WHAT YOU HAVE TO DO: Go line by line through the data below and work out how many lines contain "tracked"; the answer is that number alone.

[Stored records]
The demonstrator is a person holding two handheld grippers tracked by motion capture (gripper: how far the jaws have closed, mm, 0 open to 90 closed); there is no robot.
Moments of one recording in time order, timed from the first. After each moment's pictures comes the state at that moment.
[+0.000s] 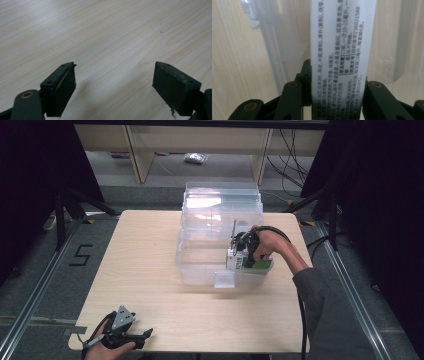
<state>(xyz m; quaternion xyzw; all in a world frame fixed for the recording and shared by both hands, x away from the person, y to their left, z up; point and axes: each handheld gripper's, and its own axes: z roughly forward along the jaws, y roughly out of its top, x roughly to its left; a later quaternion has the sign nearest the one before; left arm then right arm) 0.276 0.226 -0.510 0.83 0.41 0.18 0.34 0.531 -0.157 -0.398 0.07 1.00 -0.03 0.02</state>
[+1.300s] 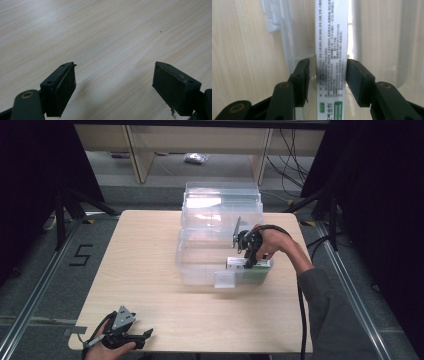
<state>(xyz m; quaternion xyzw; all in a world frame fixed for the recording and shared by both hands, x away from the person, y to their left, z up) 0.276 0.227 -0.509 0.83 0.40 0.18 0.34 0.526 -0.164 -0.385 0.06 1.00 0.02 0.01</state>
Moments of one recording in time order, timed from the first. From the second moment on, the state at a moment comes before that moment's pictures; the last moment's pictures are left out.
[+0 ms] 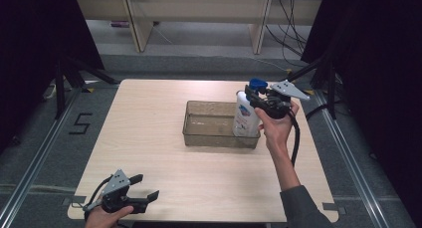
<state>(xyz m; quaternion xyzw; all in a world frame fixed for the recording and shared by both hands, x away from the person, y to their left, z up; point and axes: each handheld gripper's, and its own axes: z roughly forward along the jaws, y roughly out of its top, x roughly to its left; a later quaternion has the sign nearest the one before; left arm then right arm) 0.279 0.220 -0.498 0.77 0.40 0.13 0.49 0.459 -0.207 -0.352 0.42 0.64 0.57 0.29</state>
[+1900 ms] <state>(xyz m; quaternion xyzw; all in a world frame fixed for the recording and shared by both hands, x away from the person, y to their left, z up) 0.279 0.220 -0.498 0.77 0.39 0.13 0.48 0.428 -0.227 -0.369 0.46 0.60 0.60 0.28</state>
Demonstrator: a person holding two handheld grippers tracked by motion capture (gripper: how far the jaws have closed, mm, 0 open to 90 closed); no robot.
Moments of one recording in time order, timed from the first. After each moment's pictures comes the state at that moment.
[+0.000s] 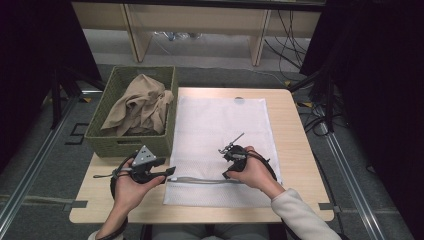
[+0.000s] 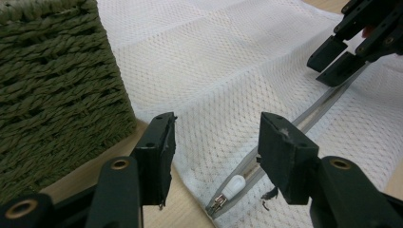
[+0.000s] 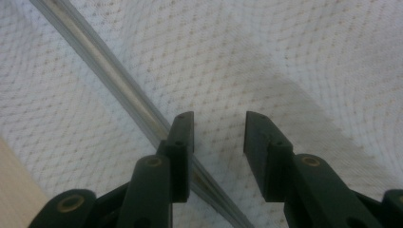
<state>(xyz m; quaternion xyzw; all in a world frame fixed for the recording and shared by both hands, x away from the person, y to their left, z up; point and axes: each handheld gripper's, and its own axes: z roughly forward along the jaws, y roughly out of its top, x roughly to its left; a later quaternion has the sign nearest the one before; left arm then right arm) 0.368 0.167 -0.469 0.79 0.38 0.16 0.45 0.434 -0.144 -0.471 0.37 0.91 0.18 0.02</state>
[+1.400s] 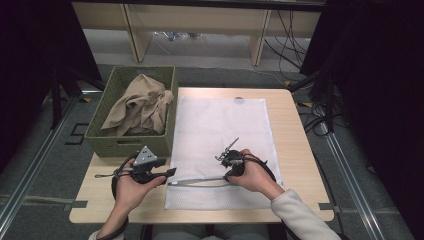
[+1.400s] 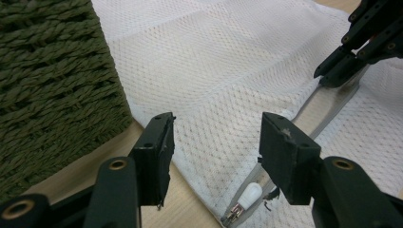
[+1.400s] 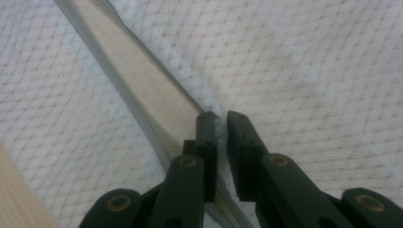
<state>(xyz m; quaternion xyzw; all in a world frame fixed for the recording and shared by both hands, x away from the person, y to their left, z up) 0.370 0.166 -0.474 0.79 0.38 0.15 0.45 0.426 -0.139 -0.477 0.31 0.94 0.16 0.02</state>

EXERCISE RESPONSE: 2